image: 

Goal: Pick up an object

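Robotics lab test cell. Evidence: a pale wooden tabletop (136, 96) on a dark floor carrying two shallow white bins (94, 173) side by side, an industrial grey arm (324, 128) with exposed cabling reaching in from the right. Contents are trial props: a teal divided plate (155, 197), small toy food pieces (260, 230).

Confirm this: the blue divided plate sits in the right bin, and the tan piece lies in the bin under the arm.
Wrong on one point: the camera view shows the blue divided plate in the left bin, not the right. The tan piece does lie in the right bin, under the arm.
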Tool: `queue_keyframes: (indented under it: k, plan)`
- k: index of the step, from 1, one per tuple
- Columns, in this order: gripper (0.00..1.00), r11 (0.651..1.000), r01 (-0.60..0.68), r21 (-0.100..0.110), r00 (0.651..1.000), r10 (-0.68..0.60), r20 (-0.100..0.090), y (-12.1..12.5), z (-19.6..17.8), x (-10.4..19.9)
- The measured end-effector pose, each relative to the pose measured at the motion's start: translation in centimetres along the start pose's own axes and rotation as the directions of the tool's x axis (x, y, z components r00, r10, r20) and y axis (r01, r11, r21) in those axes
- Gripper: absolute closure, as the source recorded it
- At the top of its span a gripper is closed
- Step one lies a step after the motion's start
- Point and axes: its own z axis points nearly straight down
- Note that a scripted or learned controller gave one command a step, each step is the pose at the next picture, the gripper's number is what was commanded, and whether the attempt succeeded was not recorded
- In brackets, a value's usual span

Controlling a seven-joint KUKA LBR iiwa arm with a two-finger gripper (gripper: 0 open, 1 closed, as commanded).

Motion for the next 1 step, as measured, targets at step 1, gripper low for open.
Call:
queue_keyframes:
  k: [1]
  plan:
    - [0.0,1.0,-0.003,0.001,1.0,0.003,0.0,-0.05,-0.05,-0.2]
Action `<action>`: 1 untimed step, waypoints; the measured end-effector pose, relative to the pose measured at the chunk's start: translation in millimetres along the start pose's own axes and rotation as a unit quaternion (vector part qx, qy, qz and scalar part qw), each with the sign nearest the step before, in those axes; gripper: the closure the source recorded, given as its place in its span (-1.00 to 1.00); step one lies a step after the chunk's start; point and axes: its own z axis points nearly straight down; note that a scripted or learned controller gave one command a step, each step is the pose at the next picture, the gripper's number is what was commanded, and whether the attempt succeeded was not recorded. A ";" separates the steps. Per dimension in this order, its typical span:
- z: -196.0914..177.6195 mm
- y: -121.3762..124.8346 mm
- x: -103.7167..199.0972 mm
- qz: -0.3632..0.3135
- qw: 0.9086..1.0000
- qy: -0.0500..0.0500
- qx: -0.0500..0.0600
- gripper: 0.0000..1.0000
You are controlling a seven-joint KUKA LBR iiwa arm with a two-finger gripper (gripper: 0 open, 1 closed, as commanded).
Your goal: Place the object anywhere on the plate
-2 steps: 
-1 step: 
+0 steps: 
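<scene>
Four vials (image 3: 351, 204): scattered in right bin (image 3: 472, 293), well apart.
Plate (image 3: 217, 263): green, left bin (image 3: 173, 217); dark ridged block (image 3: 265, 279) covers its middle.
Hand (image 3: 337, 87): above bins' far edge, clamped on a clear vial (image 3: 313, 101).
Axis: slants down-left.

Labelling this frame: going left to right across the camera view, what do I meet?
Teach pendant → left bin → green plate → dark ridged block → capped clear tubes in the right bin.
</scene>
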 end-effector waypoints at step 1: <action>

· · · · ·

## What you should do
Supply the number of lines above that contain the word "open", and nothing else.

## Answer box
3